A few days later I was toiling up the hill to the Simonic’s again, for bread. The red and white striped shopping bag trailed in the mud behind me, and I was wearing one of Mani’s old jumpers on top of two of mine. It was bitter, and I was surprised to see Mani at the bridge as I approached the house, apparently talking to one of the peacekeepers. I dawdled, watching: he hadn’t seen me yet.
They were deep in talk, their heads close together, obviously speaking softly. The peacekeeper smoked a roll-up, the same as Mani’s and they laughed quietly to each other, often. Mani noticed me first and I saw him nudge his friend. His friend the peacekeeper. I stopped short, voiceless.
“What’re you doing up here?”
He nodded, once. “Well go on then.”
I turned sharply and strode to the Simonic house and knocked loudly on the door, staring straight ahead of me. Their four eyes bored into the back of my neck as I waited and I flushed red. Pinpricks of sweat darted under my armpits, itchy and unpleasant. At last the door opened and Brena told me to come in. I was in her kitchen before she’d finished speaking.
“What’s the matter with you? Cold is it?”
“Mm, it’s winter for sure any day now. No coat?”
“One of Teren’s old ones is here somewhere – it would probably fit you.” She appraised me for a few seconds, “you’ve grown a lot this year, you know.”
“I know.” I was pleased to hear it though.
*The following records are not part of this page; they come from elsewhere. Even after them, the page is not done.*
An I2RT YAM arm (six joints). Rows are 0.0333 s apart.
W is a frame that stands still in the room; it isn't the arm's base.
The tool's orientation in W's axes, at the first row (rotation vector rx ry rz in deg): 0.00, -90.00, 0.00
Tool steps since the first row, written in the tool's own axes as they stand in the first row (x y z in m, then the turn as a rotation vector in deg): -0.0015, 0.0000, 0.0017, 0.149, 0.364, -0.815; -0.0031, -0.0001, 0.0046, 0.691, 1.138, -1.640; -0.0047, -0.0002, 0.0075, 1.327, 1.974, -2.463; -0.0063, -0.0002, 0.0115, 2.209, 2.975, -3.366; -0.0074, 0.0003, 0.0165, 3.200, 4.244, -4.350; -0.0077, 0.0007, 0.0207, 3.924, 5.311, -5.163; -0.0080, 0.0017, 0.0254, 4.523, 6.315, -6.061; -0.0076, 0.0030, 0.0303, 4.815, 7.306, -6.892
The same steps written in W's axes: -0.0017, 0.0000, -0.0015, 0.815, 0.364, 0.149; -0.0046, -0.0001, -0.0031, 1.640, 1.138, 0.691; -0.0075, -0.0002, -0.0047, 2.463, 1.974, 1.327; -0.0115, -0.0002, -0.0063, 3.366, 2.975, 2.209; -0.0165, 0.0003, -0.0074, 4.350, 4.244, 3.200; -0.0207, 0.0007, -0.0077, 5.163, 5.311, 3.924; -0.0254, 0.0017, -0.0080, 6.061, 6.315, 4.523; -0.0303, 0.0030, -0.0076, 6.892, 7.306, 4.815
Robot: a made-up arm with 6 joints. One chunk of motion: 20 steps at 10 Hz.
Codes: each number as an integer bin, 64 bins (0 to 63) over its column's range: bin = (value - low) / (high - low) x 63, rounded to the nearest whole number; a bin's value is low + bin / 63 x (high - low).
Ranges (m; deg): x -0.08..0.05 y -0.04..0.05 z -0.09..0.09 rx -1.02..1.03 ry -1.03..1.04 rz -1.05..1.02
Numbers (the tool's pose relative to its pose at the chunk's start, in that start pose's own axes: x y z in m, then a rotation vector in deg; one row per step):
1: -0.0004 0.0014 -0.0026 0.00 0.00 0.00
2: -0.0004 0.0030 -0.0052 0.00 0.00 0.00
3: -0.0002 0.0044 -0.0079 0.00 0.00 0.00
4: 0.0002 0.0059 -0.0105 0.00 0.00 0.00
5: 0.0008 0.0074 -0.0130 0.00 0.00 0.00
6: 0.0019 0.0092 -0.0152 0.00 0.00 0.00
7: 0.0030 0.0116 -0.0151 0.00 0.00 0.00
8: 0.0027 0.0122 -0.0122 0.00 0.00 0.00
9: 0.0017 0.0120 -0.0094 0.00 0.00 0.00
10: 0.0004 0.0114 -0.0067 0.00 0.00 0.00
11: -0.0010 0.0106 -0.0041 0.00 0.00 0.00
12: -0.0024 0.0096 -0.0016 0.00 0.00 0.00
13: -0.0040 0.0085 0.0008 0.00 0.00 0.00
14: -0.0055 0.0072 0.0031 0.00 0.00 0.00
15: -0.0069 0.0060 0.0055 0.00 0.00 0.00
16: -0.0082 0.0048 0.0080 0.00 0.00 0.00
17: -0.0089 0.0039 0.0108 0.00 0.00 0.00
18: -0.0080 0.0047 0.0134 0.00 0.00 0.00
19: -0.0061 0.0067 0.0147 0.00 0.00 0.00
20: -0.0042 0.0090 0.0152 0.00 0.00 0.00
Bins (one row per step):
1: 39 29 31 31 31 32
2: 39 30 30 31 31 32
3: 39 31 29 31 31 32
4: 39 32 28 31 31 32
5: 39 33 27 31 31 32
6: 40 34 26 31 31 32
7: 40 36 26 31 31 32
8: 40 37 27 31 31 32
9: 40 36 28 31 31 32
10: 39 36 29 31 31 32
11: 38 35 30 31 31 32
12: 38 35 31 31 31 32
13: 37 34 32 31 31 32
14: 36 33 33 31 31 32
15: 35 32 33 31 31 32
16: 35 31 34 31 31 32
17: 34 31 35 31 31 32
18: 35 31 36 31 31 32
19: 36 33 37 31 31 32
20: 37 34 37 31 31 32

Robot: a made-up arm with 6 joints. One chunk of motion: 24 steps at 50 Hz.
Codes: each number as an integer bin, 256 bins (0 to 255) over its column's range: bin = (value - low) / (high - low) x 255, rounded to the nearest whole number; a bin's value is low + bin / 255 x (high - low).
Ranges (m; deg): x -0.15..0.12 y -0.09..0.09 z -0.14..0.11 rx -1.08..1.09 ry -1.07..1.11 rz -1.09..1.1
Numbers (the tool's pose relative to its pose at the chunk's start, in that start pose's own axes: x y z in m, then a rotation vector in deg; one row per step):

It meant I was growing up. I didn’t feel like a kid and I was sick of looking like one. Maybe I was going to be as strong as Mani was. I was his brother, after all, we couldn’t be that different.
“Sit down and I’ll look for it – I know I saw it a few weeks ago somewhere.”
Brena opened a cupboard door next to the stairs and rummaged through the darkness inside. She stood back up straight, her hands on her hips.
“Where was it? It might have been upstairs now I think about it. I won’t be a minute.” She climbed the stairs and I heard the floorboards creaking above me and the sound of more cupboards being opened. I sat on a chair, happy to wait in the warm with my loaf of bread in my bag.
I’d been sitting there for only a few minutes when I became aware of a subtle odour underneath that of the constantly baking bread. It was a pleasant smell, sweet like treacle but with a bitter top note, like salt. It reminded me of nothing. Again, a spark lit up in my mind, showing me nothing but making me uneasy.
Brena came heavily down the stairs – she’d found the coat.
“Here. It’s warm – he hardly wore it before he grew out of it.” Brena’s son Teren had been three years older than me when he was still alive. I had once made a den with him behind the doctor’s place, where we swapped passwords, made unnecessary and obscure rules and pretended we were in hiding from supernatural powers. That was six lifetimes ago.
“Thank you.” I put the coat on. I remembered Teren wearing it, sitting on a log in the den, sharpening his penknife. I was glad I had his coat.
“Well I’d better get on then,” Brena tied her apron on.
“Yeah.” I started toward the front door, turned around on impulse. “Brena?”
“What are you cooking apart from the bread?”
Unexpectedly Brena laughed, loud and harsh. She paused, eyeing me with a cold glint that hadn’t been there a moment ago.
“Someone’s been talking, have they?” she nodded to herself. “Well that’s no surprise around here. You’re a clever one aren’t you? You’ll work it out for yourself some day, and probably long before you should do. But you won’t hear it from me – now get out of here and tell your brother to come in if he’s still out there.”
I was shocked and stepped out of the house quickly, relieved to be gone.
“Mani, Brena says to go and see her.”
Mani was still by the bridge, but his peacekeeper friend had gone. He ground out his roll-up under his shoe, and walked past me without a word, opening Brena’s door without knocking and closing it firmly behind him.